“I couldn’t stop thinking about Jewish coins,” Xu Long says. But he means it in a good way!
Frequently, Chinese culture’s infatuation with the Jews as an industrious, successful people—along with China and Israel’s burgeoning bilateral relationship—can seem suspiciously like the sort of philo-Semitism that, as books critic Adam Kirsch argued last week, shares with anti-Semitism “an unhealthy interest in Jews and an unreal notion of who and what Jews are.” But Xu Long seems different. Yes, this Chinese chef remarks, “I had never met a Jew before. I just knew they were smart and Marx was Jewish.” But Xu has the goods to back up his obsession with Jewish money, and more specifically, with Jewish and Israeli coins: He has published a nearly 600-page volume called Money of Ancient Judea and Israel, and, according to the president of the Israel Numismatic Society (numismatics!), “I don’t think in any other language there’s such a large book as his.”

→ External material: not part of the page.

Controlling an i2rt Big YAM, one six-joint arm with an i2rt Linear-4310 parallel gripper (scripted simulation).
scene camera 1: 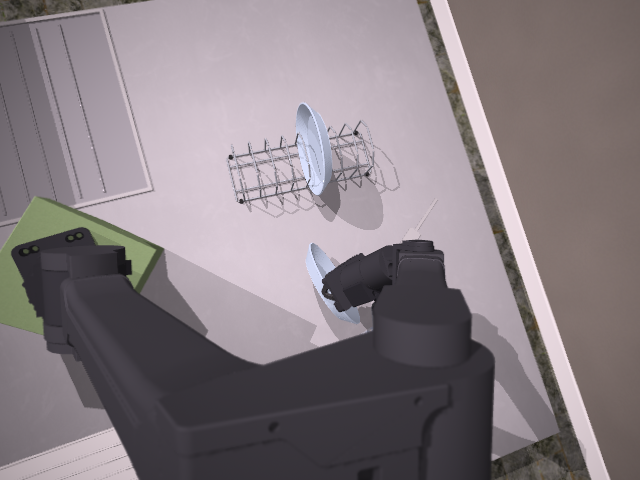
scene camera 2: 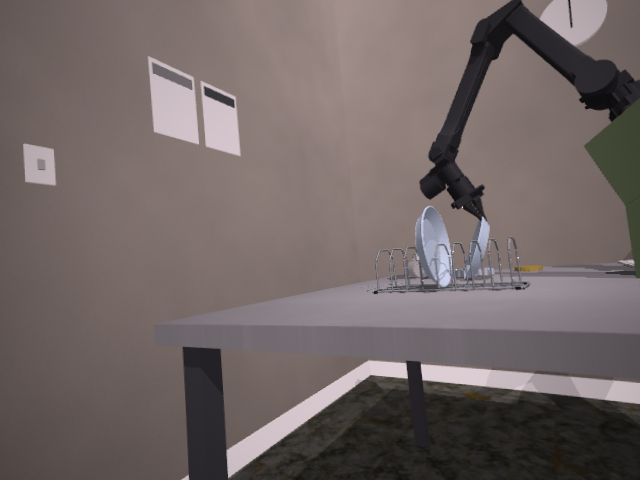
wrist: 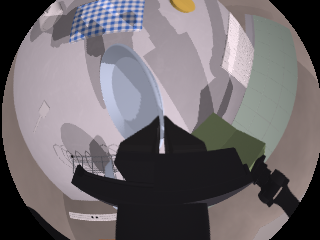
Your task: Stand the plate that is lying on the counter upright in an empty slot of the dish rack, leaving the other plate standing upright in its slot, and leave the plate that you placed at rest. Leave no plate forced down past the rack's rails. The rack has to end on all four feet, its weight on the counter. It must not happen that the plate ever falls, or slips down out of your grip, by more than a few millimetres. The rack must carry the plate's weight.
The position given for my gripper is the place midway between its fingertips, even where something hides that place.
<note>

Xu’s obsession with coins generally derives from being the chef in charge of Western cuisine at the Great Hall of the People, essentially China’s Capitol, and foreign service bureaucrats’ giving him spare change in currency from around the world. Wanting, meanwhile, to study French, he found a language partner in a French-Israeli medical student who gave him a few shekels. “Once he learned more about Jewish history,” the Los Angeles Times reports, “Xu felt a deep connection and saw many similarities with his own culture, drawing connections between two ancient societies that have kept traditions alive for more than 5,000 years.” Plus, y’know, Marx.